Try it ▸ The answer is a single number: the count of lines below in which the word "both" appears.

*** Dataset excerpts Section Begins ***

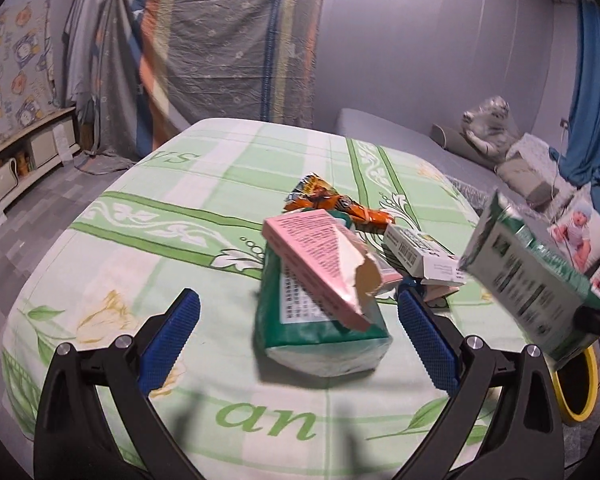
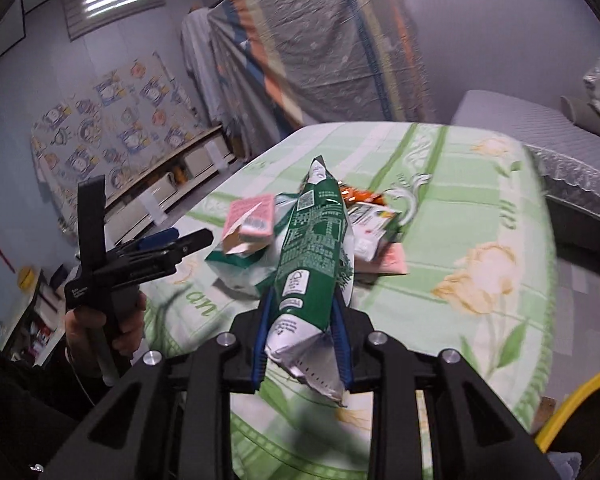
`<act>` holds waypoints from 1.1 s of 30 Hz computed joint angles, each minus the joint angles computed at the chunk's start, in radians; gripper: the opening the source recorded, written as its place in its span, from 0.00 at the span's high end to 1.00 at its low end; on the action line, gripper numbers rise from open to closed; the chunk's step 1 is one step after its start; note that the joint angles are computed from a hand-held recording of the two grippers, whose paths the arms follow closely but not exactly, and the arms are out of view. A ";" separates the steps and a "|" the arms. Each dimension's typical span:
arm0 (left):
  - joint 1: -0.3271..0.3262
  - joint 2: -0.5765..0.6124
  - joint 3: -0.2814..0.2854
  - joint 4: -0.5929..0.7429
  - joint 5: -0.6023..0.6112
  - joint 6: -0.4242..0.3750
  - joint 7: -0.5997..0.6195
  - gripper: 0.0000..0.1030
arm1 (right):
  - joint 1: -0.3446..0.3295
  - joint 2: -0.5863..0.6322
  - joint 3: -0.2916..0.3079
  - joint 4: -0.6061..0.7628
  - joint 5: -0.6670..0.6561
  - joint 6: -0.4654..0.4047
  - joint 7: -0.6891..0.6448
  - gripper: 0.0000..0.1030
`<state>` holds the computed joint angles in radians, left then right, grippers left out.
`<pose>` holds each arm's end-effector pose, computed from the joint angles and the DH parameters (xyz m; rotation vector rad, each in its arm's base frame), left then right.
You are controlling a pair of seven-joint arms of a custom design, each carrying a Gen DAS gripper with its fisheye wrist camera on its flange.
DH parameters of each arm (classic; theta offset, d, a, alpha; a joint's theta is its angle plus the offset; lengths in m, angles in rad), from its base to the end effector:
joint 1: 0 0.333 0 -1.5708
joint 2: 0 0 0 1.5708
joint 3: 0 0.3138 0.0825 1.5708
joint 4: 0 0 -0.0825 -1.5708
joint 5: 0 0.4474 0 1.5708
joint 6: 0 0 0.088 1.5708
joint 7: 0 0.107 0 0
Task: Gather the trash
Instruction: 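Grasp the white medicine box with the left tool while the right tool holds the tube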
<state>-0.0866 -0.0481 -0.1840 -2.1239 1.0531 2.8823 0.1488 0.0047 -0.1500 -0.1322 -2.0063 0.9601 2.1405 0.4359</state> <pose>0.5866 -0.2158 0.4692 -1.8497 1.4778 -0.9479 0.6061 -0.0459 0.5480 -1.9503 1.0612 -0.1377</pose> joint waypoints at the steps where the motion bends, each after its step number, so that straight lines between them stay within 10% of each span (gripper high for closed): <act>1: -0.006 0.012 -0.002 0.014 -0.037 -0.004 0.047 0.08 | -0.006 -0.001 -0.008 0.001 0.011 -0.002 -0.002 0.76; 15: -0.150 0.230 -0.007 0.314 -0.194 -0.132 0.447 0.08 | -0.086 0.006 -0.061 0.015 0.179 -0.046 -0.030 0.76; 21: -0.183 0.459 -0.036 0.619 -0.473 -0.300 0.748 0.08 | -0.104 0.012 -0.068 0.015 0.196 -0.061 -0.042 0.76; 33: -0.237 0.650 0.042 0.852 -0.645 -0.479 0.792 0.09 | -0.132 0.028 -0.072 0.020 0.231 -0.081 -0.054 0.75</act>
<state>-0.3236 0.6017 -0.1418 -1.2716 0.4084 2.4030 0.9411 -0.1275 -0.1218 -0.2040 -1.9865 1.1909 2.0593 0.3820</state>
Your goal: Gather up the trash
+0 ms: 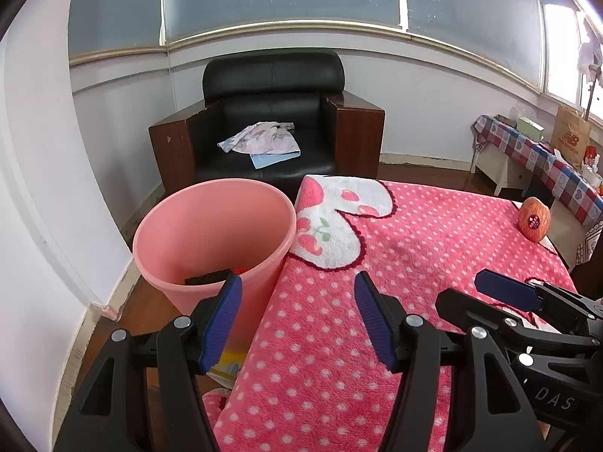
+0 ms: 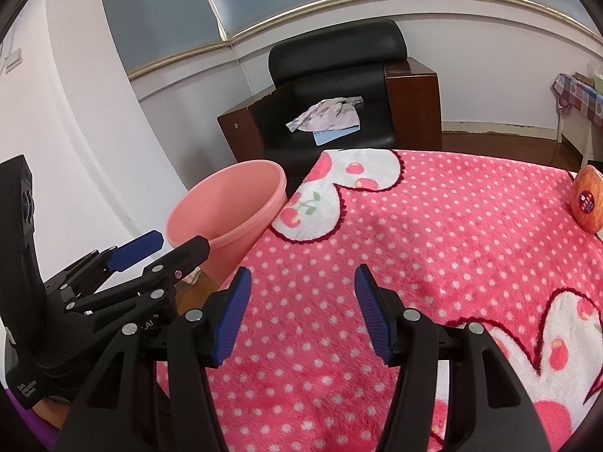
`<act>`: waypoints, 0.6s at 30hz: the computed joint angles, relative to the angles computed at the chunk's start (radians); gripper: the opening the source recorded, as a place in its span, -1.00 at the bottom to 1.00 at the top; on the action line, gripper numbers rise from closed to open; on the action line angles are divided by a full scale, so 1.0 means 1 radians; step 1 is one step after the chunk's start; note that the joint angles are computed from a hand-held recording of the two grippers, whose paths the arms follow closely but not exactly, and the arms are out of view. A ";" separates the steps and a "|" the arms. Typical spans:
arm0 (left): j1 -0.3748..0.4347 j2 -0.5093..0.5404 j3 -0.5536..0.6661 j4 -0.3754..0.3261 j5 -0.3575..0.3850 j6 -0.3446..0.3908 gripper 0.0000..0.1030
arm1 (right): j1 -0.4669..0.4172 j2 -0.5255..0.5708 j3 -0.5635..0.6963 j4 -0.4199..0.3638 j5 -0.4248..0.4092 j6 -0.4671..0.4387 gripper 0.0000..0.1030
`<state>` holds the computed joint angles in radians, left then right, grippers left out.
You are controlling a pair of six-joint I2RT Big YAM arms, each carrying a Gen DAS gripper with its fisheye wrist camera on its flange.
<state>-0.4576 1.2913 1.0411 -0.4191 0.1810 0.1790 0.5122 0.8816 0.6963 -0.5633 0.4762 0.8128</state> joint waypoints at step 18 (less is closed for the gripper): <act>0.001 0.007 -0.004 0.001 0.008 0.000 0.19 | -0.005 0.015 0.003 0.004 -0.013 0.002 0.12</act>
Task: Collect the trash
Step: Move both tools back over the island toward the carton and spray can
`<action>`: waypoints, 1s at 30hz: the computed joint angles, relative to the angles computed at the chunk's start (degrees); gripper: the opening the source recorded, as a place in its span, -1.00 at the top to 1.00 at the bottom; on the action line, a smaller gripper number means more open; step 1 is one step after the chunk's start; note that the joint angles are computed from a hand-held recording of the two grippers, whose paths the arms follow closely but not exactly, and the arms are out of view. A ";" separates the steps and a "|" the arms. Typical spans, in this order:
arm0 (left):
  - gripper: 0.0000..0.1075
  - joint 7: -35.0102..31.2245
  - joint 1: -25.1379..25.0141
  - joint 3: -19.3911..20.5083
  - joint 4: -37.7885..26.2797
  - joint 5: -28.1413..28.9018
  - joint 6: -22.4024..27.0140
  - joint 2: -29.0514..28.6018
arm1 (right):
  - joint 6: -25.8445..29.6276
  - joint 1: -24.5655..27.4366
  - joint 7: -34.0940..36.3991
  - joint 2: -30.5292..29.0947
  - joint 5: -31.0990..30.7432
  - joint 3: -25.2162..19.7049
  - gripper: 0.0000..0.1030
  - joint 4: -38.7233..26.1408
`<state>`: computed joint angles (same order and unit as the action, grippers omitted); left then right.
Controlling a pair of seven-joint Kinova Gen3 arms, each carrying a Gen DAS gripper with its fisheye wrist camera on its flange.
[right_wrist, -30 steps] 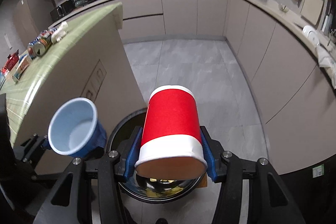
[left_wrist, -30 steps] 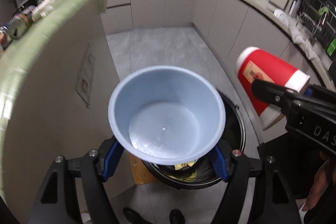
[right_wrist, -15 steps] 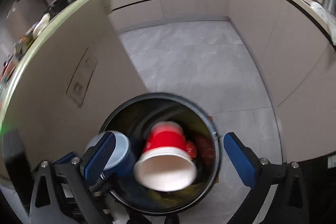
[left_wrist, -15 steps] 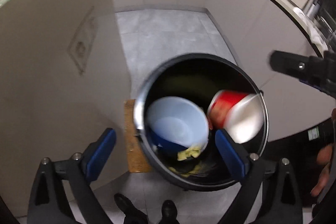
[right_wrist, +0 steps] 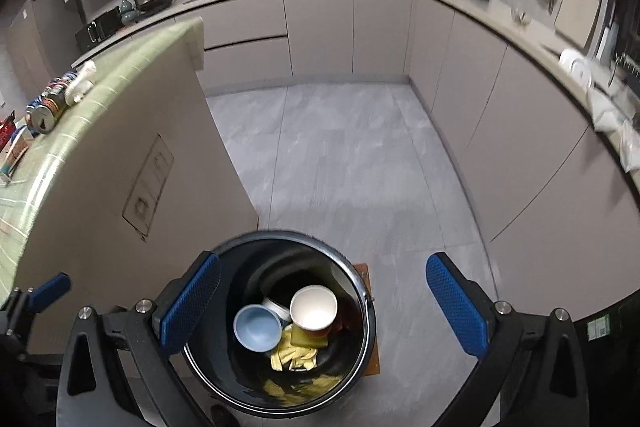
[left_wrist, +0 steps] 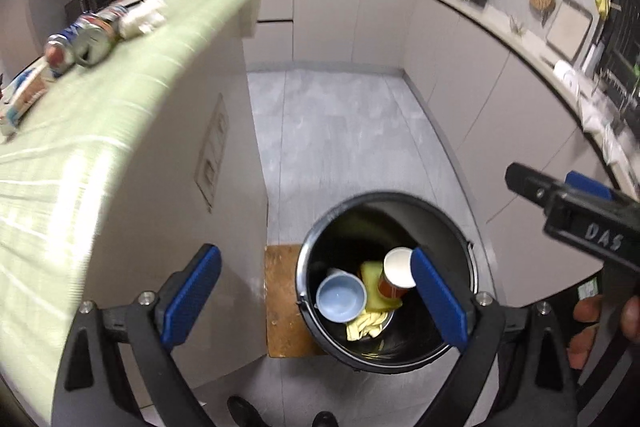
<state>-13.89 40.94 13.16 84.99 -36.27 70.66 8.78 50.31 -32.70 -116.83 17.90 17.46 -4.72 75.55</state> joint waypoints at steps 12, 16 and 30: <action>-0.79 7.46 -0.74 3.44 2.06 -6.99 9.54 -6.67 | 3.50 -3.33 5.40 0.52 -3.21 -2.61 -1.00 -8.32; -0.79 9.05 -2.75 4.75 3.70 -7.84 13.06 -9.60 | 3.10 -5.10 6.43 1.04 -4.23 -3.04 -1.00 -10.33; -0.79 5.62 -14.95 6.45 10.83 -7.17 16.07 -21.57 | 7.76 -15.05 9.22 9.28 -3.75 -1.85 -1.00 -27.10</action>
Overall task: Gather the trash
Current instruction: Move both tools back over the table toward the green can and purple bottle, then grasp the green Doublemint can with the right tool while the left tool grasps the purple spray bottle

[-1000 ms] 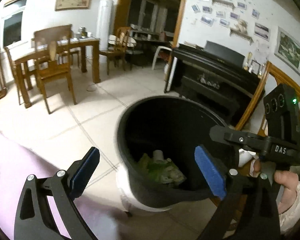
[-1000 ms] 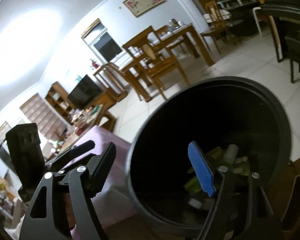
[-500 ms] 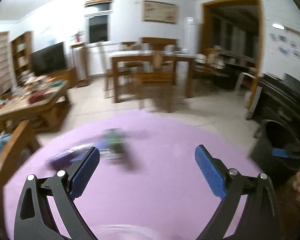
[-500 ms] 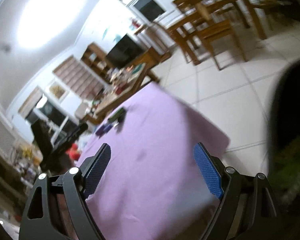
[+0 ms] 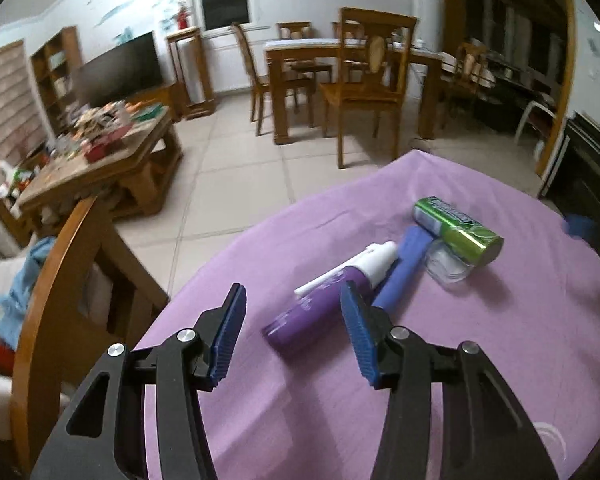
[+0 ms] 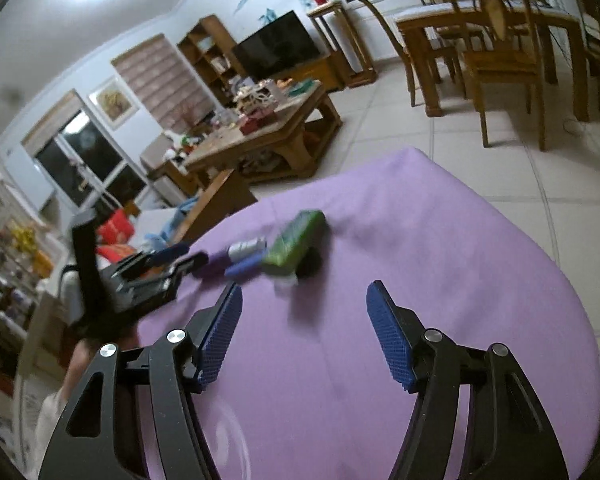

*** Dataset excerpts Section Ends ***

Expected answer ▸ 2